Pathological Implications:

• Cancer Context:

  • Cancer cells often exhibit chronic ER stress due to high protein synthesis rates

  • Downregulation of UBXN8 in AML potentially compromises ERAD efficiency

  • This may create a permissive environment for oncogenic signaling despite elevated ER stress

  • Targeting this vulnerability could selectively affect cancer cells with dysregulated UBXN8

• Neurodegenerative Disease Relevance:

  • Protein misfolding is central to many neurodegenerative conditions

  • UBXN8's role in ERAD may influence disease progression

  • Potential therapeutic target for enhancing proteostasis in neurodegeneration

Research Methodologies:

• Chemical induction of ER stress (tunicamycin, thapsigargin) in UBXN8-modulated cells

• Analysis of UPR markers (XBP1 splicing, ATF4/CHOP induction) with altered UBXN8 expression

• Proteomics to identify UBXN8-dependent ERAD substrates under stress conditions

What is the significance of UBXN8 in tumor suppression beyond AML, and how can this be investigated?

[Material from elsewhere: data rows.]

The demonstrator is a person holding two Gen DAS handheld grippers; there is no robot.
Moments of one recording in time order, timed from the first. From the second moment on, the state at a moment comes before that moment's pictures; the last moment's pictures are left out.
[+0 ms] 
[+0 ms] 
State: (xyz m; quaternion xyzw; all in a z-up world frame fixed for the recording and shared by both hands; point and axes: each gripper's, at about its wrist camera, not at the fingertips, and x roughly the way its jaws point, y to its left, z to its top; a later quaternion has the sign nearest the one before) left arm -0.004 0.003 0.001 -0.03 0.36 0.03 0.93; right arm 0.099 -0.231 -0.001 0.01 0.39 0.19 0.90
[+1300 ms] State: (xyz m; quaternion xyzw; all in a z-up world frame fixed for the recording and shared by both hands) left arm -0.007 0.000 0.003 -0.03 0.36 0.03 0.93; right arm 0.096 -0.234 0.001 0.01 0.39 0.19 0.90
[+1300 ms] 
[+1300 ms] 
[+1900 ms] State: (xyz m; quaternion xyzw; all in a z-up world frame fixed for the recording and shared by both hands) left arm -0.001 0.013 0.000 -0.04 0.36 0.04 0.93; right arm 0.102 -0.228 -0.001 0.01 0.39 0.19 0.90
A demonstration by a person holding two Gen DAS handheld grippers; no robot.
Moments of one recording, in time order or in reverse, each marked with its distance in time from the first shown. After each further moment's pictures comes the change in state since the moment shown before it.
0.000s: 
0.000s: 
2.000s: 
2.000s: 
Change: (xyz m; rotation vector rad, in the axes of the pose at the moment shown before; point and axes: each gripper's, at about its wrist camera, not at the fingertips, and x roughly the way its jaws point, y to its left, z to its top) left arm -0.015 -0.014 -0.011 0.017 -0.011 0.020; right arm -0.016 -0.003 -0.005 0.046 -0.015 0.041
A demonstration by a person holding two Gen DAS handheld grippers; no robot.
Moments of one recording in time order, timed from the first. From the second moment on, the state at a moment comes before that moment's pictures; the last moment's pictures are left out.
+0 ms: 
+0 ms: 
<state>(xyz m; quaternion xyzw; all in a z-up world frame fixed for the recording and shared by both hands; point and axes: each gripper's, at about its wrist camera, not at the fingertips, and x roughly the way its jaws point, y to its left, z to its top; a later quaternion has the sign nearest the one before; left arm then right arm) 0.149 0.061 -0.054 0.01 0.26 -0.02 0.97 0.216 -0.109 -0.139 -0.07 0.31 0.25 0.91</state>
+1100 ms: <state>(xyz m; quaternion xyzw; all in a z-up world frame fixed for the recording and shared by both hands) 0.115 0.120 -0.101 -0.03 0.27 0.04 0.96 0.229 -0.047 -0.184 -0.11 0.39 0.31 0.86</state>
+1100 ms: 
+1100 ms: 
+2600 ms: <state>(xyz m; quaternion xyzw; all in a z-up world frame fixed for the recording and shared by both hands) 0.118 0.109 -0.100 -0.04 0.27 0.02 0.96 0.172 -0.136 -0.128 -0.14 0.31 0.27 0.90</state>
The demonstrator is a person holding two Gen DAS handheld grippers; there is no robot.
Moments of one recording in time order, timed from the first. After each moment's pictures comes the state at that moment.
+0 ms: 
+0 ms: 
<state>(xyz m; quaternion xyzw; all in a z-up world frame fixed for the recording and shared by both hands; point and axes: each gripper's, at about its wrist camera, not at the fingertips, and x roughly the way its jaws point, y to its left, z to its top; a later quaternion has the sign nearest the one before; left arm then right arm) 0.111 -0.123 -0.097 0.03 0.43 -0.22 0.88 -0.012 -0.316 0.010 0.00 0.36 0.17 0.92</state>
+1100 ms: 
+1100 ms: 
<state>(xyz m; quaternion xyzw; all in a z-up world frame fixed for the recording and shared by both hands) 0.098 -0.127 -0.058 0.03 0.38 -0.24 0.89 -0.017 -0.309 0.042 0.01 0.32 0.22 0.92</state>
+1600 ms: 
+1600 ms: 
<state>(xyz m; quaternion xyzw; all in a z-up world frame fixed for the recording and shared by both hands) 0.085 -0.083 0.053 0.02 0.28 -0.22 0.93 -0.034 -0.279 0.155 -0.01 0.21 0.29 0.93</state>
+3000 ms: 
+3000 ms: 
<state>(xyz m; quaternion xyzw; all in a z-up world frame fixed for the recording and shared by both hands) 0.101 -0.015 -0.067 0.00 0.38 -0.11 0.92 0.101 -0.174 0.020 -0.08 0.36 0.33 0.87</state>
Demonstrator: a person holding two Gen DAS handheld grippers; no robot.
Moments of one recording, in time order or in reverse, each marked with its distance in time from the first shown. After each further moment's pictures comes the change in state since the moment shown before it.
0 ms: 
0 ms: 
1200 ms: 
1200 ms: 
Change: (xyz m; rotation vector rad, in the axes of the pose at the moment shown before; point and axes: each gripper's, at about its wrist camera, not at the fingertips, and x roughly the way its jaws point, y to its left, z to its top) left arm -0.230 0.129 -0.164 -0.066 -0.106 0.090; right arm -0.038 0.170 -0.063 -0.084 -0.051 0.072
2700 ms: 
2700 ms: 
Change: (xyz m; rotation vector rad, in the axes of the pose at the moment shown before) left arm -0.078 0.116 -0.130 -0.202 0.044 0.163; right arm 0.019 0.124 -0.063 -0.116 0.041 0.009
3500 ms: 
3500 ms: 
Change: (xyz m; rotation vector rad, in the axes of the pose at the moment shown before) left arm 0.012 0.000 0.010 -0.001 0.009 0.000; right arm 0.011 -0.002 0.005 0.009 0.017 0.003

The tumor suppressor potential of UBXN8 extends beyond AML, with emerging evidence for its role in multiple cancer types:

Current Evidence Base:

• Hepatocellular Carcinoma:

  • UBXN8 identified as a tumor suppressor candidate in HCC

  • Functions in a TP53-dependent manner

  • Downregulation associated with poor prognosis

• AML Model:

  • Epigenetically silenced by RUNX1-RUNX1T1 fusion protein

  • Restoration inhibits proliferation and promotes differentiation

  • Overexpression reduces colony formation capacity

Research Approaches for Other Cancer Types:

• Pan-Cancer Expression Analysis:

  • Mining TCGA and other cancer genomics databases for UBXN8 expression patterns

  • Correlation with clinicopathological features and survival outcomes

  • Analysis of promoter methylation status across cancer types

• Mechanistic Investigations:

  • Determine if UBXN8 regulates critical oncoproteins through ERAD

  • Identify cancer-specific binding partners through proteomics

  • Investigate regulation of cell cycle checkpoints in various cancer models

• In Vivo Validation:

  • Generate conditional UBXN8 knockout mouse models for tissue-specific cancer studies

  • Xenograft models with UBXN8 modulation in different cancer cell lines

  • Response to standard therapies with altered UBXN8 expression

Potential Therapeutic Implications:

• Development of specific UBXN8 demethylating agents

• Combination strategies with existing therapies

• Biomarker development for patient stratification

This emerging area of research suggests UBXN8 may have broader tumor suppressor functions across multiple cancer types, potentially through its role in protein quality control and cellular homeostasis.